What you return must match the data below exactly, minus any pictures.

·····

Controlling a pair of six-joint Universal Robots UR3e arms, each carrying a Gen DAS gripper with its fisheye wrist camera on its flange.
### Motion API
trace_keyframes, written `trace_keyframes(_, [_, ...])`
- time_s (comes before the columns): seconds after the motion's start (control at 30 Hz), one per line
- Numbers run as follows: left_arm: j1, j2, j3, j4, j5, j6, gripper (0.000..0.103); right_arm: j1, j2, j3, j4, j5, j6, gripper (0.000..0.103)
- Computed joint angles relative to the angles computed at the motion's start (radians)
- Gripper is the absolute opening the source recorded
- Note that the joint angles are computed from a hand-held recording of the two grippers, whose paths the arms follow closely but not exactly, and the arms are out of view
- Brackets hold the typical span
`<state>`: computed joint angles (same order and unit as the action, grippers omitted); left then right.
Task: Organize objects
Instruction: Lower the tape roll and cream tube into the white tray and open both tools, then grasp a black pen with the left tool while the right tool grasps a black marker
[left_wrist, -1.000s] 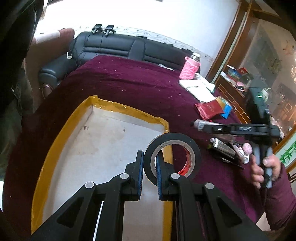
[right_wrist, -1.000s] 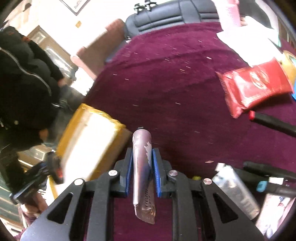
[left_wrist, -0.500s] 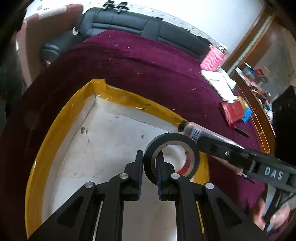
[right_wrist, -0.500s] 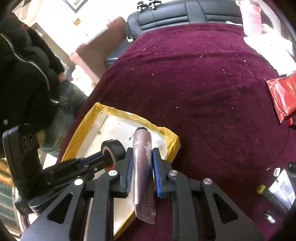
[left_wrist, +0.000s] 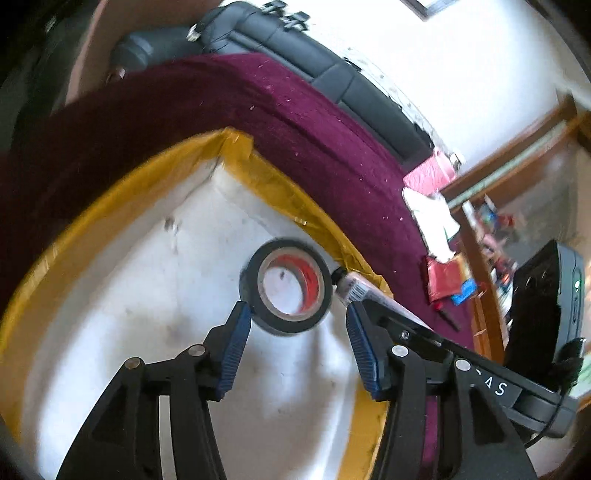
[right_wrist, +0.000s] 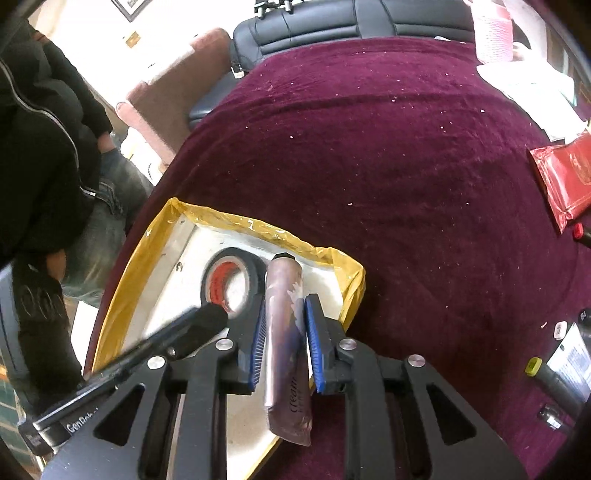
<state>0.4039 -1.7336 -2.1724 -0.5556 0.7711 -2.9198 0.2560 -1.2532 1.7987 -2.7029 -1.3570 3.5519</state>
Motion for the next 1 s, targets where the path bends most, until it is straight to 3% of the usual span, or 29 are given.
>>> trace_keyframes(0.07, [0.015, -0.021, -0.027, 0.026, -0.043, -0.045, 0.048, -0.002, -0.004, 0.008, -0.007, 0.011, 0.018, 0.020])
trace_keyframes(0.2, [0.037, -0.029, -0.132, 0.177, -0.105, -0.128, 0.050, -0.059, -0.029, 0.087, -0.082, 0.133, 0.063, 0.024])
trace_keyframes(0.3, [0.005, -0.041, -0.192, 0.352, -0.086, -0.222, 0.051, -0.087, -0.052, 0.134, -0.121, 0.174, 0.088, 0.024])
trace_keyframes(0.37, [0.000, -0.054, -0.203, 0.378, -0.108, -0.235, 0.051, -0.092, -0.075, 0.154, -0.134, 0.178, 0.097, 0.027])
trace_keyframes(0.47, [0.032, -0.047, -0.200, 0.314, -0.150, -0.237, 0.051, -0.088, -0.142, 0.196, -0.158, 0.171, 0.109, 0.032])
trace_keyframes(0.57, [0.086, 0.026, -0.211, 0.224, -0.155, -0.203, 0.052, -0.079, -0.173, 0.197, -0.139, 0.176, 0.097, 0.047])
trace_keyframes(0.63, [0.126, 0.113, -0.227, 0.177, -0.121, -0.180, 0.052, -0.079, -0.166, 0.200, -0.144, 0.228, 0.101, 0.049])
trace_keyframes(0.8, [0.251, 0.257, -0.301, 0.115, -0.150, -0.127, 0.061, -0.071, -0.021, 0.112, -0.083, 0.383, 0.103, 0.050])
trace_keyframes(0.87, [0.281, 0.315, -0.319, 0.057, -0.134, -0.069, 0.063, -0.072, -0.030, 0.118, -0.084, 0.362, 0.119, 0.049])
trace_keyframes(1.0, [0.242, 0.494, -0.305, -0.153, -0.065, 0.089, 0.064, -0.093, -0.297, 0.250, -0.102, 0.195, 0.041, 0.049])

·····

### ANSWER TO THIS TASK
Controlling a pair of six-joint Universal Robots UR3e arms, each carrying a Gen DAS gripper with its fisheye wrist camera on its flange.
### Motion API
trace_keyframes, written `trace_keyframes(_, [_, ...])`
- time_s (comes before the columns): seconds after the motion's start (control at 30 Hz), one per line
- Numbers run as follows: left_arm: j1, j2, j3, j4, j5, j6, gripper (0.000..0.103); right_arm: j1, j2, j3, j4, j5, j6, gripper (0.000..0.103)
- Computed joint angles relative to the angles computed at the motion's start (radians)
- Gripper is the absolute opening the source recorded
- Note that the joint angles are computed from a hand-held recording of the two grippers, whose paths the arms follow closely but not exactly, and the arms are out of view
- Brackets hold the typical span
`<state>`: computed joint angles (same order and unit as the action, grippers omitted); left then right.
Task: Organize objects
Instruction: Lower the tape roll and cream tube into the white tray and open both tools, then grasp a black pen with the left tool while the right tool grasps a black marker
[left_wrist, -1.000s] 
[right_wrist, -1.000s] 
[left_wrist, -0.500s] 
[right_wrist, -0.500s] 
[left_wrist, +0.000s] 
[right_wrist, +0.000s] 
<state>0.4039 -1.7336 -2.1724 -0.5556 0.7711 -2.9198 0.2560 -1.2532 1.7987 -2.7029 -1.3570 3.5519</state>
Motion for the next 1 s, targets where the path bends most, until it is straight to 3% of the usual span, or 29 are given.
>>> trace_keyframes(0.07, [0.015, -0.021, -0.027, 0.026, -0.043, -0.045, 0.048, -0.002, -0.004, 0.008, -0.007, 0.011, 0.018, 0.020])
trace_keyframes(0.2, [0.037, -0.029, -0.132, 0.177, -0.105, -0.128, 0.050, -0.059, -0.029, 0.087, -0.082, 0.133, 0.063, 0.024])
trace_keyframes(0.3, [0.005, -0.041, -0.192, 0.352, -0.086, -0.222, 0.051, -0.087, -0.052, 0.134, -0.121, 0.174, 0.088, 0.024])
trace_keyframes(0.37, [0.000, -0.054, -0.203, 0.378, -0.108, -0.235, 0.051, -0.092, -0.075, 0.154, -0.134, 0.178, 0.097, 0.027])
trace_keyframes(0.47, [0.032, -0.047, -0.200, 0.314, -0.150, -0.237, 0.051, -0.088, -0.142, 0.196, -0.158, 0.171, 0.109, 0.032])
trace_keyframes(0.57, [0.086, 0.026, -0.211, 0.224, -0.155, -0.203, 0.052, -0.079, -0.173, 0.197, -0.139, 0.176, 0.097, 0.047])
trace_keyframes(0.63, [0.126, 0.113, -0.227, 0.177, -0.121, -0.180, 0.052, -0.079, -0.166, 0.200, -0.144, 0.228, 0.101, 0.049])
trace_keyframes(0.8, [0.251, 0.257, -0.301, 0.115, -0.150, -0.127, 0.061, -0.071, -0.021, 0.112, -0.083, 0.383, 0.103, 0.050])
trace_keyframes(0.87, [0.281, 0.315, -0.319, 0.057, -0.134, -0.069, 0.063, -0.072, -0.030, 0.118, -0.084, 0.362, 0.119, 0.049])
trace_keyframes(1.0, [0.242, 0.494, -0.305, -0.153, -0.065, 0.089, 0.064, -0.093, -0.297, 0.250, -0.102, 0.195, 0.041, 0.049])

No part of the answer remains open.